Restate the data below word for word, omitting pictures.

----- SUPPLIED INFORMATION

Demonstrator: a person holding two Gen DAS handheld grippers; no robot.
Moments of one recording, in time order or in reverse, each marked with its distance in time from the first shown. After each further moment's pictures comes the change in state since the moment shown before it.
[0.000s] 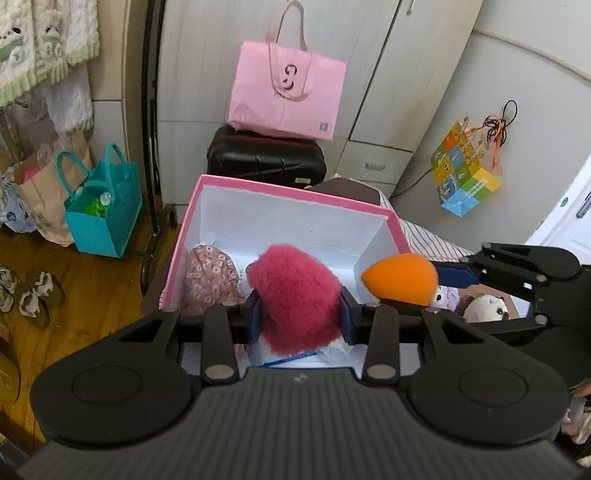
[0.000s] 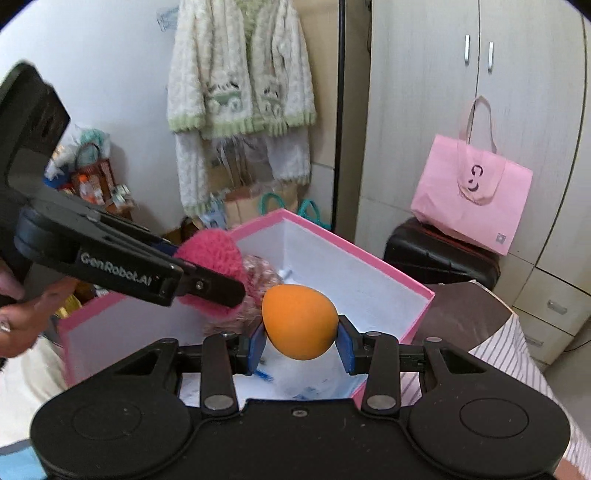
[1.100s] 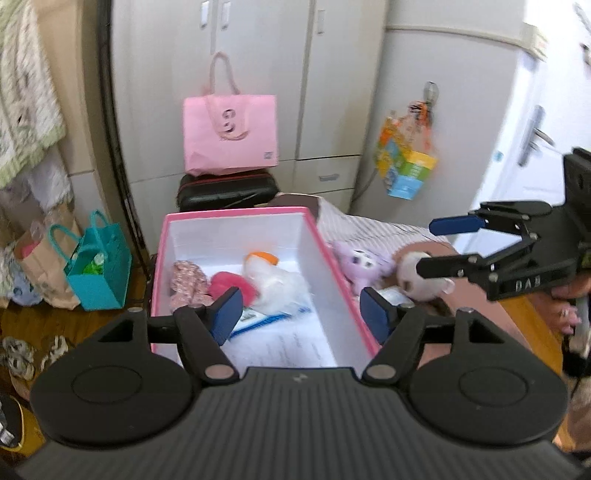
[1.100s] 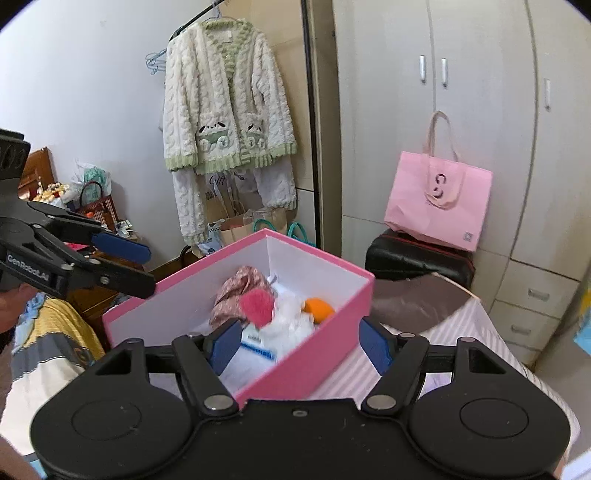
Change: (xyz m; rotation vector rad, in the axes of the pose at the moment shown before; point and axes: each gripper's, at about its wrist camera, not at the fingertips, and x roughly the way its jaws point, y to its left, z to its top) left arm -0.127 -0.068 -0.049 0.269 -0.095 -0.049; right arm -0.131 -0.027 -0.047 0.116 -0.112 0.017
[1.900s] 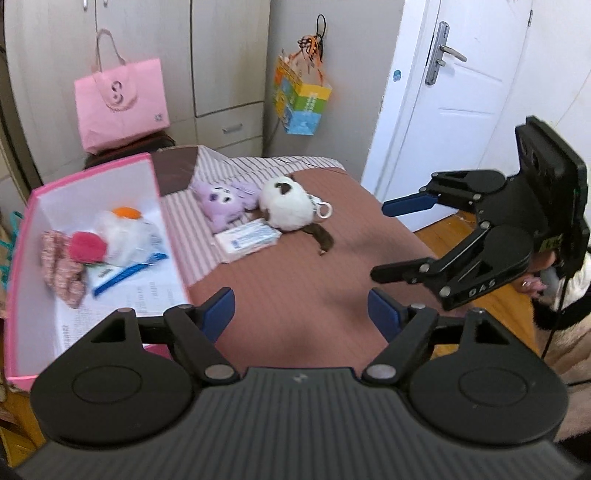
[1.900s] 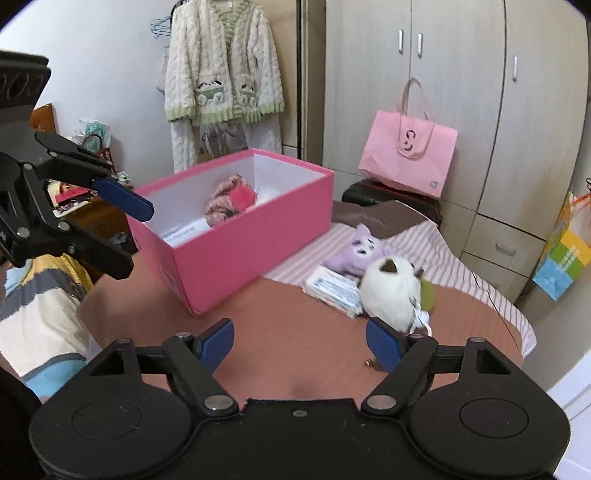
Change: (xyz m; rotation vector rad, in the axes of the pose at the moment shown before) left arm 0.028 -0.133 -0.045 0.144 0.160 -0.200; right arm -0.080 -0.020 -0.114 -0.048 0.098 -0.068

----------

> _EXERCISE RESPONSE_
Demonstrator: a person holding two Gen DAS handheld grippers; no robot.
Moments of one recording, in time order or in reverse, each marked with its distance in time from the first shown. After each further moment's pictures comes the change in state since the moment shown before it.
[0.000s] 
[0.000s] 
[1.100s] 
[1.100s] 
Change: (xyz m; rotation vector rad, in the axes of the pose at the moment shown before; point and axes: each gripper's, at about its wrist camera, not at the fingertips, and x roughly the way its jaws point, y to its left, z to its top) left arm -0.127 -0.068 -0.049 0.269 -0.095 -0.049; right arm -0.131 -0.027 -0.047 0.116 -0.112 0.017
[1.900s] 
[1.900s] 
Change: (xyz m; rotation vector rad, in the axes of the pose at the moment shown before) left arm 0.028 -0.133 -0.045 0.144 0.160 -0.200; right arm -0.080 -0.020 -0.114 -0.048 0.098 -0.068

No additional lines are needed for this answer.